One of the advantages of this library is that any digit orientation is supported - the digits can be upside down, or even at an angle (which is useful if you have a large set of digits and you need to capture them in a diagonal direction to allow them to fit).

The library uses the standard Go image package for processing the image to be decoded. The sample program uses static JPEG or PNG files as the source of the image for the overlay, which is fine for initial configuration and testing. However for real applications, the image should be separately sourced and supplied to the library. This is usually involves some form of webcam source. For example, the imageserver program that is part of the example programs from the webcam package is one that is easy to use.

Some of the utility programs (such as the calibrate program) can be supplied with a URL that is used to retrieve an appropriate image.

A major part of the library is the dynamic level detection and setting so that segments are correctly recognised as 'on' or 'off', depending on the luminosity of the segments. There are a couple of significant factors at play here:

1. Depending on the source of the image, conditions can change gradually because of changing light levels (e.g across the day). For best results, some form of lighting is recommended on the display being scanned, but even with this, ambient light changes mean that over time the 'on' and 'off' light levels may vary considerably, and unless this change taken into account, the accuracy of the decoding can be affected.
2. Even with consistent lighting, the differences between 'on' and 'off' can vary widely across the complete image, so that levels that work with one digit may not work consistently with other digits in the same image.

To address this, each digit that is being processed in the image maintains its own set of calibrated levels that are used to detect when a segment is 'on' or 'off'. These levels are dynamically adjusted when it is determined a successful set of digit decoding has occurred, so that if light levels change, the threshold levels used to detect 'on' and 'off' are adjusted accordingly.

At regular intervals, these threshold levels are saved away in an internal database, along with a quality measurement, and a new set are chosen from this database. Poor quality levels are discarded. The best quality threshold levels are checkpointed to a file. These can be restored whenever a restart occurs, so that the library's decoding accuracy is consistent from the start.

Once a working set of high quality threshold limits is available, the library can handle widely varying light conditions whilst maintaining a high level of decoding accuracy. However, the challenge then becomes how to initially bootstrap this set of calibration values.

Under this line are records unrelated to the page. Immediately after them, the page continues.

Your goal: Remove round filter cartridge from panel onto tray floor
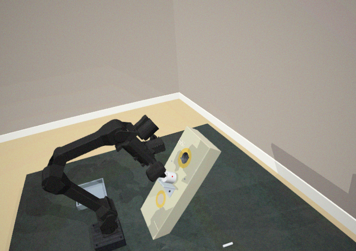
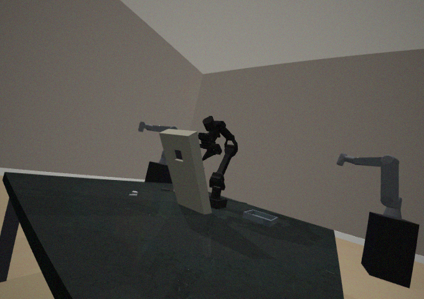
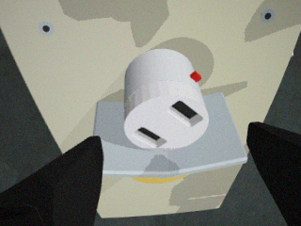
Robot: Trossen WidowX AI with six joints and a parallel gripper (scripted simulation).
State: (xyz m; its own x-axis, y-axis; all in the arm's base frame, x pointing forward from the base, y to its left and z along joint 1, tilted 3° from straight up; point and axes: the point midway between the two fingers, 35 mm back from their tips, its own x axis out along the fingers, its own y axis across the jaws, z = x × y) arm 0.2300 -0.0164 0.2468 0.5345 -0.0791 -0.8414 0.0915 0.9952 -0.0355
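The round filter cartridge lies 20 mm ahead of my gripper tip and 40 mm below it. From my gripper tip the other things lie so: grey ledge 10 mm ahead, 70 mm below; small white piece 120 mm ahead, 260 mm to the right, 250 mm below; grey tray 280 mm behind, 310 mm to the left, 250 mm below.
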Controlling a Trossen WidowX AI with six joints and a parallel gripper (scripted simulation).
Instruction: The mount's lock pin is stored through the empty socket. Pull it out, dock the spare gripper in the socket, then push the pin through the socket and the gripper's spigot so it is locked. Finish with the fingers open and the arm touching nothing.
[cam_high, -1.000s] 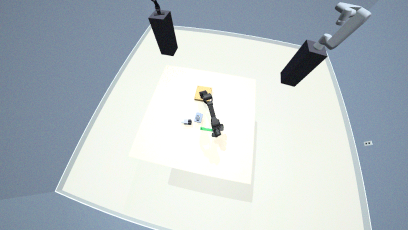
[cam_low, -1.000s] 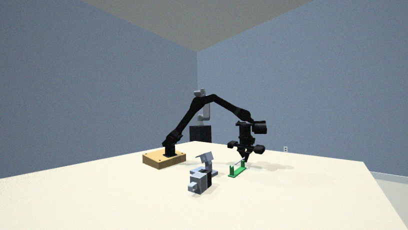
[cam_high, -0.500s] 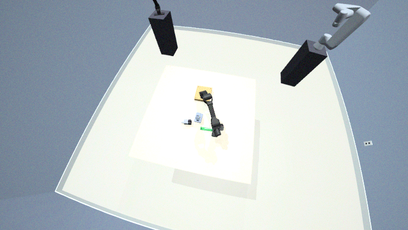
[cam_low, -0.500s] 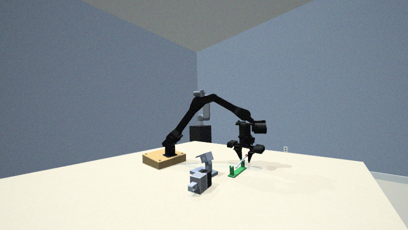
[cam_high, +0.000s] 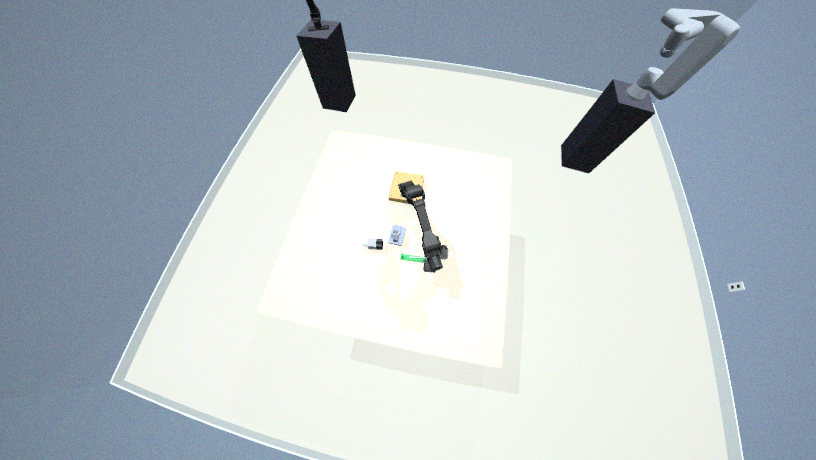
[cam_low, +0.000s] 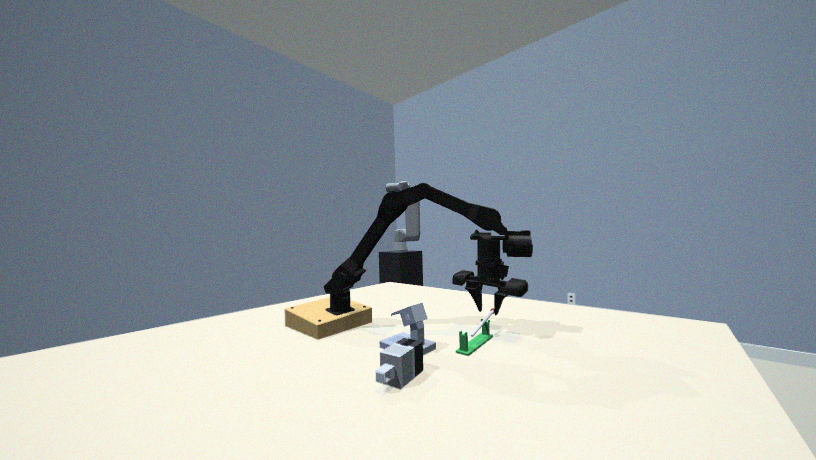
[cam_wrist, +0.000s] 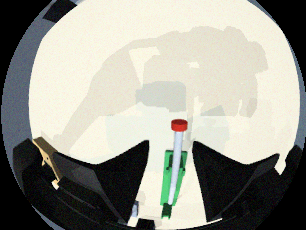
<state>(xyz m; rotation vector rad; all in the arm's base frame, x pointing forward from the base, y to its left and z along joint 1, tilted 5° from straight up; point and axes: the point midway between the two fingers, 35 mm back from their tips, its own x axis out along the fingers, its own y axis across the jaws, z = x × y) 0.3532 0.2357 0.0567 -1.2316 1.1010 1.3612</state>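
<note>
Right now the green cradle is 100 mm to the right of my gripper tip, 30 mm below it and 20 mm ahead of it. The rest, counted from my gripper tip: grey mount (220 mm to the right, 80 mm behind); spare gripper (340 mm to the right, 20 mm below, 10 mm ahead).
</note>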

The library has a facility whereby a preset string of characters can be supplied along with an image that has the corresponding 7 segment characters, and the library will use this string of characters to build the 'on' and 'off' levels for all of the segments. So an inital set of images along with the corresponding character strings can be used to build an initial calibration database.

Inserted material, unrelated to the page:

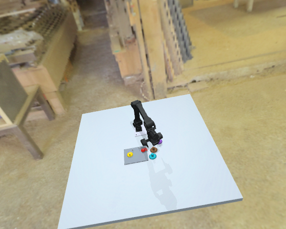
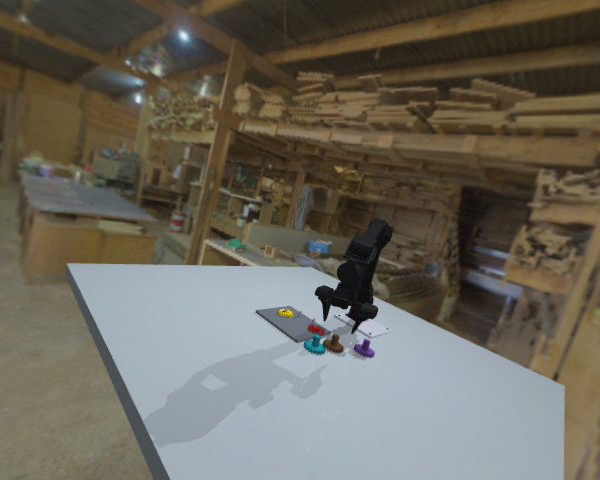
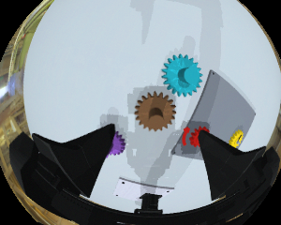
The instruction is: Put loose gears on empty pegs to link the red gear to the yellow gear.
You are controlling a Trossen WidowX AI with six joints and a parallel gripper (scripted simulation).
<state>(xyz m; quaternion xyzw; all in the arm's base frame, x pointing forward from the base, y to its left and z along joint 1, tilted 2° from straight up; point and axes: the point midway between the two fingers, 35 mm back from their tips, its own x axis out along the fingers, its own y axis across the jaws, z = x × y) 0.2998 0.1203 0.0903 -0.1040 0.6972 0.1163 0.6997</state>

Another very useful tool is the calibrate program, which allows dynamic editing of the configuration defining the digit template and digit definitions, and also allows bootstrapping of the calibration levels through manual entry of the character strings.

For example:

./calibrate --config=sample.conf --calibration=/tmp/calibrate --train=false

will start a web server on port 8080, where images read from the image source are displayed optionally with the overlay digit markings. Changing the template or digit configuration in the sample.conf file will reload the configuration, displaying the overlay reflecting the changes. Running the program with --train=true will allow the manual entry of a character string, which is then used to dynamically adjust the calibration database, which is written to /tmp/calibration. The program attempts to decode the digits, and will display the decoded data. If it is correct, hitting enter without entering a string will use the decoded data as input to the calibration adjustment.

The most comprehensive example of the use of the library is MeterMan.

This is not an officially supported Google product.